In my head it would be like a veins in your body or like watering a garden. several points feed off the main supply and retain the energy because it wasnt such an abrupt amount of power at once.

even better and i just thought of this, what if you had a system that would divide the energy into many points. imagine a system that looked much like a plant all the way down to the roots. it would just work opposite how a plant does.

I dont know if that would work or if there is something that could make a system like those work.
hopefully i didnt just invent something that someone else will steal and use and make millions off my idea(s) lol!


at least i get an A for effort right?


----------



## KC8UXU (Oct 22, 2008)

Dr. Frankenstien?

Certainly an interesting concept.


----------



## Tex (Oct 31, 2008)

The amount of voltage and subsequent current would be almost impossible to harness. Even if you could, getting the lightning to strike your lightning rod would be costly and possibly dangerous. It wouldn't happen often enough to make it worth your while.

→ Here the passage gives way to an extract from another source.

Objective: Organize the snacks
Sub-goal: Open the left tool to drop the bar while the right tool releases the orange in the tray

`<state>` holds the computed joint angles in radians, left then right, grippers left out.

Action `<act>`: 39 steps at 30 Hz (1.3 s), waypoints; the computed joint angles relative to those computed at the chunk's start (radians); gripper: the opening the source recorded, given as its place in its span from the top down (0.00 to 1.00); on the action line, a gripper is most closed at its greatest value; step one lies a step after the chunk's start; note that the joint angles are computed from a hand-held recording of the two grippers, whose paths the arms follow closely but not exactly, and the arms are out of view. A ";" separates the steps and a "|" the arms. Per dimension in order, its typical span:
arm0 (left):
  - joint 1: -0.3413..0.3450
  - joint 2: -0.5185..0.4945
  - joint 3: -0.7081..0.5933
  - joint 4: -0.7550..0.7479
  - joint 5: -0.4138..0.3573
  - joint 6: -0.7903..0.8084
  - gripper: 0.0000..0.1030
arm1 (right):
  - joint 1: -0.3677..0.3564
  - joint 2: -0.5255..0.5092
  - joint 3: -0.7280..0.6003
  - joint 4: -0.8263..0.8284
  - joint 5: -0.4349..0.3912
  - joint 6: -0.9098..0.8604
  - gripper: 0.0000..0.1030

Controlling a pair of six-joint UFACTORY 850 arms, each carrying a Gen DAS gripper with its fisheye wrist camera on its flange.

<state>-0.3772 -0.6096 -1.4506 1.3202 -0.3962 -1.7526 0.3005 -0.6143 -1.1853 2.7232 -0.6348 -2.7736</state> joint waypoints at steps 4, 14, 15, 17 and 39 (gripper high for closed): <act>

I saw a show where they were testing how safe a person was in a car during a lightning strike. It might have been Mythbusters. They would shoot a grounded steel cable into storm clouds to attract lightning. That or a large grounded tower would be necessary and would make it cost prohibitive.


----------



## slimeyjoe (Nov 7, 2008)

You know you could possibly produce artificial conditions that could make the lightning strike even without rain I thought it was attracted to nitrogen or some kind of charge right? Can capacitor bays even store a terrawatt, how big would that have to be? Would nano-mesh capacitors be more effective than plate capacitors?


----------



## vickers (Jan 16, 2013)

1.21 Gigawatts?!?!?!?!?!?!?!?!?!?!?!


----------